3) Sno Balls: The serving size for Sno Balls is much smaller than the products listed above, which automatically brings its sugar and total fat levels down. However, we can also likely assume that most people ignore the serving size, which could lead to consuming even more sugar than you would while eating Ho Hos. The one nice thing about Sno Balls is that they contain a sprinkling of coconut, which provides at least some nutrition.
4) Twinkies: Nutritionally, Shanahan says these are similar to Sno Balls, but with a few more calories, which is why they come next.
5) Donettes: Saturated fat makes up 50 percent of the total fat in Donettes, which leaves plenty of room for worse fats through refined seed oils compared to the products listed above.

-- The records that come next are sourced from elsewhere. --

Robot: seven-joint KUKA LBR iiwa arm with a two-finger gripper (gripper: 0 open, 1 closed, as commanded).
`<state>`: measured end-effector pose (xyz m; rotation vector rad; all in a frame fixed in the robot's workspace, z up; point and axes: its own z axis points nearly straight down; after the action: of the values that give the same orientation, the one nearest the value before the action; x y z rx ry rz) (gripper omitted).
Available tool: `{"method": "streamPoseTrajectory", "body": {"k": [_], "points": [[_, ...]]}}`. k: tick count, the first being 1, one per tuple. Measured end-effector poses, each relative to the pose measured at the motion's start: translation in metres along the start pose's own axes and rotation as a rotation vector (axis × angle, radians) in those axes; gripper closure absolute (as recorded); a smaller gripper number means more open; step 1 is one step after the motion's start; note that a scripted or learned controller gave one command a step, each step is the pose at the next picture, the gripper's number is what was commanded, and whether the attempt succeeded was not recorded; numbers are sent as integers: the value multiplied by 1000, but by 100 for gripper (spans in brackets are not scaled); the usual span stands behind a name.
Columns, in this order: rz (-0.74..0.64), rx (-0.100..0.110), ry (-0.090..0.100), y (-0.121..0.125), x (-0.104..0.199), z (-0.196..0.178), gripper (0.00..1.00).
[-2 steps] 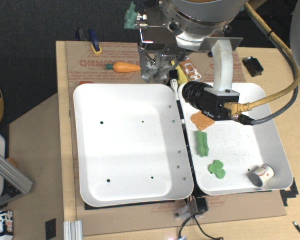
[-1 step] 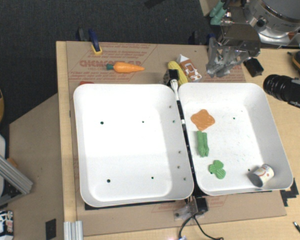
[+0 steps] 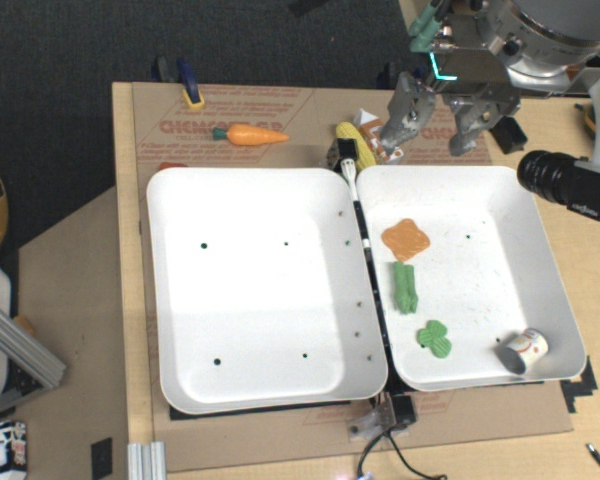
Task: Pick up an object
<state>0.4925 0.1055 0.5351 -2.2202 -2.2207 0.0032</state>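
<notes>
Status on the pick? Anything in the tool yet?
Nothing looks done: the tool hangs open above the right bin's far rim with nothing between its fingers. In hand: nothing visible beyond that hover. Left: the whole pick. The orange piece, green bar, green clump and small can all lie in that bin.

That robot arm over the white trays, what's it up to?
It is set to pick something up, but has nothing yet. Its gripper hangs open above the far edge of the right bin, with nothing between its fingers. In that bin lie an orange piece, a green stick, a small green clump and a little white can. A toy carrot sits on the cardboard outside the bins.
</notes>
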Motion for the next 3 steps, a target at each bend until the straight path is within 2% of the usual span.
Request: {"method": "streamPoseTrajectory", "body": {"k": [1, 2, 3], "points": [[-8, 13, -3, -15, 74, 138, 0], [0, 14, -5, 4, 111, 403, 0], [3, -2, 2, 7, 111, 384, 100]]}}
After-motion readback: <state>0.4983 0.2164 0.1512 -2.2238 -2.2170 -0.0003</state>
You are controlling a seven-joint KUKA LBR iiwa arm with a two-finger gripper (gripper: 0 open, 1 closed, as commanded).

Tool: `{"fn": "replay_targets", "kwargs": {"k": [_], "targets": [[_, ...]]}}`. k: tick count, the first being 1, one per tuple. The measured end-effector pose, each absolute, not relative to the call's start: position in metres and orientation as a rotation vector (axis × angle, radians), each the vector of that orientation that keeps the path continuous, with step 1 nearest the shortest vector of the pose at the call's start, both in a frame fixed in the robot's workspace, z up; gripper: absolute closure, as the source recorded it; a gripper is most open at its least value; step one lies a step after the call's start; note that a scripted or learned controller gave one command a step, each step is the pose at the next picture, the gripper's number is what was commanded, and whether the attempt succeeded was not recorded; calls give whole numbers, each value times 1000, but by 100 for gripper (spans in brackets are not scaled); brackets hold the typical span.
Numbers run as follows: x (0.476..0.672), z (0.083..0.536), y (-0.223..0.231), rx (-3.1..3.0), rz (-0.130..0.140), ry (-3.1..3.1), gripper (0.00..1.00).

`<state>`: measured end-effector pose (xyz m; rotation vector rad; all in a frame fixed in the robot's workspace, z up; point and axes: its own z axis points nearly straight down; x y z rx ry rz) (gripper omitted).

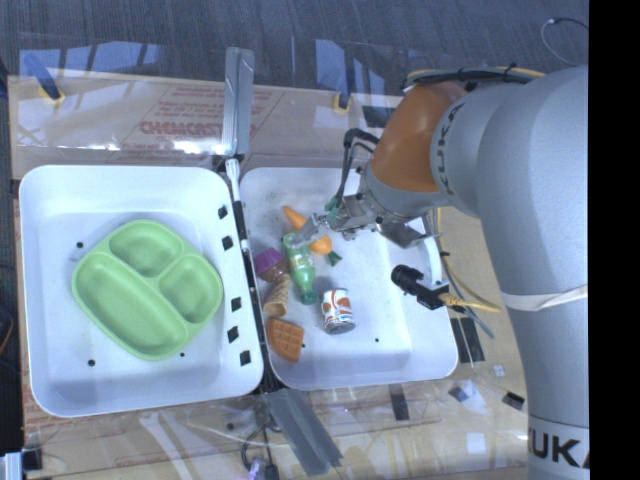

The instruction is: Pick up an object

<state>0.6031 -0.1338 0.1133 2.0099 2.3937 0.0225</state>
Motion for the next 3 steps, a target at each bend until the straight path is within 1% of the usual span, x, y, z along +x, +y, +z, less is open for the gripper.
{"fn": "replay_targets", "kwargs": {"k": [1, 2, 3], "targets": [[603, 124, -135, 2006, 17, 2396, 100], [603, 124, -135, 2006, 16, 2396, 0], [625, 92, -125, 1979, -1, 2442, 0]]}}
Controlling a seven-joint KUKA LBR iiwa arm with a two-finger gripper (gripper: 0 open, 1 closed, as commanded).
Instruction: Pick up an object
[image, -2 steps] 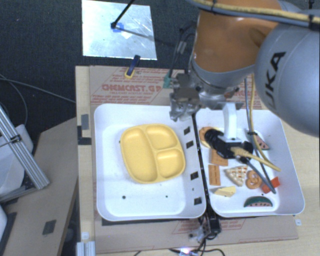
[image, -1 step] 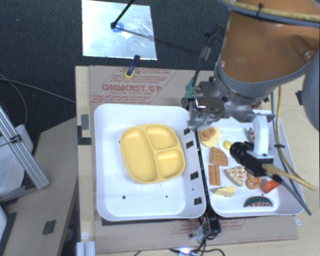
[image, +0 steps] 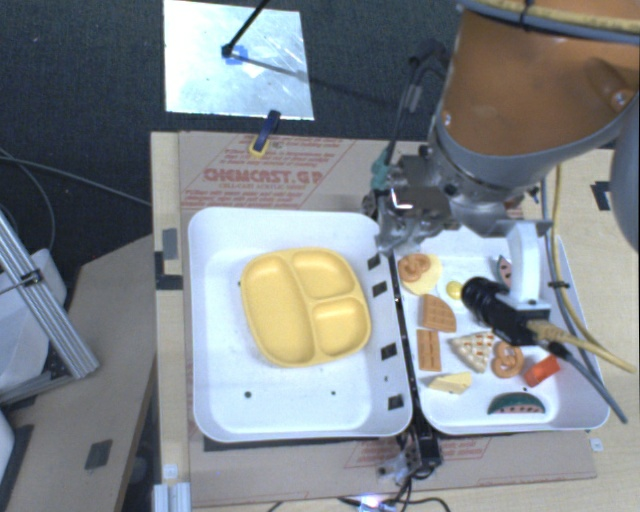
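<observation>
My gripper (image: 397, 235) hangs over the far left corner of the right bin (image: 575, 385), close to the divider between the bins. Just below and to the right of it lies a round tan pastry (image: 417, 269). Further down the bin lie a square waffle (image: 437, 313), a brown wafer bar (image: 428, 350), a pizza slice (image: 473, 350), a pretzel (image: 506, 360), a pale cheese wedge (image: 452, 382), a watermelon slice (image: 520, 404) and an orange-red piece (image: 541, 370). Nothing is seen held in the gripper.
The left bin (image: 215, 400) holds a yellow divided plate (image: 305, 305). A small yellow piece (image: 454, 290) lies near the waffle. The arm's wide orange and grey body (image: 530, 90) covers the far part of the right bin.
</observation>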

They also have little in the way of redemptive ingredients.
6) Suzy Q’s: Compared to Donettes, the saturated fat content of Suzy Q’s is just slightly less. They also contain significantly more sugar.
8) Zingers: These iced Twinkie-like things are super sugary, containing 39 grams per serving, and again have virtually no quality ingredients at all.
9) Jumbo Honey Buns: One Jumbo Honey Bun contains 560 calories, and while it boasts a decent amount of saturated fat, Shanahan has some problems with the label. “It’s a calorie bomb, and even though they list the saturated fat content as relatively high, I don’t believe it, because the first fat-based ingredient is vegetable oil,” she says. Usually, vegetable oil contains a lot more polyunsaturated fatty acids than saturated fat, so something may not add up here.
Disqualified!) CupCakes: As for CupCakes, Shanahan says, “Something is really off with the label.” Indeed, Hostess lists that each CupCake contains 26 grams of saturated fat while also listing that each one has only six grams of total fat. Stonks?
So there you go: Hope that helps, and maybe just have a piece of bread instead?